The rate on the average notice account has gone up from 0.54% to 0.56%, while notice ISA rates have risen from 0.37% to 0.38% in March.

The average one-year fixed rate bond is now paying 0.89%, more than double this time last year. The average long-term fixed rate bond, defined as those with a term of more than 550 days, is now 1.31%, again double what it was in March 2021.

The trend is similar in ISA products, with the average rate on a one-year fixed rate ISA now at 0.73%, up from 0.59% in February and 0.38% a year ago. The average longer-term fixed rate ISA now pays 1.12%, up from 0.59% this time last year and 1.04% in February.

Competition Heats up Among Easy Access Accounts

Rachel Springall, finance expert at Moneyfacts, said there is “room for improvement” in the savings market as, while rates are rising, there are still many products that don’t beat the base rate.

“Despite encouraging signs of rates rising, there is clearly much more room for improvement for cash savers, but it could take a few months yet before consumers will see a base rate rise passed onto them, but there is no guarantee this will even come to light,” she said.

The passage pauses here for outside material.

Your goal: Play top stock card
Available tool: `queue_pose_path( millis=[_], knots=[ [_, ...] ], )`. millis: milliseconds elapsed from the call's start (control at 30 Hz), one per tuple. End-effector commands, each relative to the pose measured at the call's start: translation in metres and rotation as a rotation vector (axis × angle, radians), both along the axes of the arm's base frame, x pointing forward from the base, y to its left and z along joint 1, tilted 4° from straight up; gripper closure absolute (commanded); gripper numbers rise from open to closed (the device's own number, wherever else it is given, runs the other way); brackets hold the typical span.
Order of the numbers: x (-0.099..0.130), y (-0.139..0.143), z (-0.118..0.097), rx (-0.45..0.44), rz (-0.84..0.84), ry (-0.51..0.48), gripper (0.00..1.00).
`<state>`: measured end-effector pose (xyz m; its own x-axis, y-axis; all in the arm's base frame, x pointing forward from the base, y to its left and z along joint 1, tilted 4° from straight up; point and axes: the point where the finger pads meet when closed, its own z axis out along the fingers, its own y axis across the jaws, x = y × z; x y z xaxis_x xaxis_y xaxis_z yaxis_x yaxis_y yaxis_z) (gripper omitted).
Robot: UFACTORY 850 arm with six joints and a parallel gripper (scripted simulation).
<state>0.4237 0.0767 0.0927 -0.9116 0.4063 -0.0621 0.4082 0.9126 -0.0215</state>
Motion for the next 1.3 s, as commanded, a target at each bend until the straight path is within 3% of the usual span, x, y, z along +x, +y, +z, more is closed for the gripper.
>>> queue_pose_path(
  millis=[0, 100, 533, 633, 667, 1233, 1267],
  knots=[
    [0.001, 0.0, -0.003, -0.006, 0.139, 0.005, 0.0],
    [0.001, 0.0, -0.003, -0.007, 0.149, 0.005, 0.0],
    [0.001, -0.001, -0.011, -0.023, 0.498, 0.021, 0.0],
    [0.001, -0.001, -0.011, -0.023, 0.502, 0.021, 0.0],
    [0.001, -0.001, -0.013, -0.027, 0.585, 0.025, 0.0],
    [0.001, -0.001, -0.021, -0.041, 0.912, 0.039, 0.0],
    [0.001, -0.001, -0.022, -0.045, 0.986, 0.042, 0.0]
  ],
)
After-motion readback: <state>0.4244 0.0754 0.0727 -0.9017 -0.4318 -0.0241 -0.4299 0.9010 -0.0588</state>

“One of the most popular savings vehicles is undergoing a spate of competition, as easy access accounts are now, on average, paying the highest rate seen since June 2020. However, back in March 2020, the average easy access account returned 0.56%, which is more than double the current return of 0.25%.

“Those savers who are looking to take advantage of a guaranteed cash return over the next year or more will be pleased to see fixed rates rising. The average one-year bond rate may well hit 1% in the months to come should competition continue in the sector. Whether savers are content to lock their cash away for the longer-term is debatable due to the current economic environment, but the average longer-term fixed rate has reached a pre-pandemic high. Savers comparing fixed bonds to ISAs are wise as, while we are seeing rates rise across the ISA market, consumers could find more lucrative rates on deals outside of an ISA wrapper and still can earn their interest tax-free if they stay within their Personal Savings Allowance.”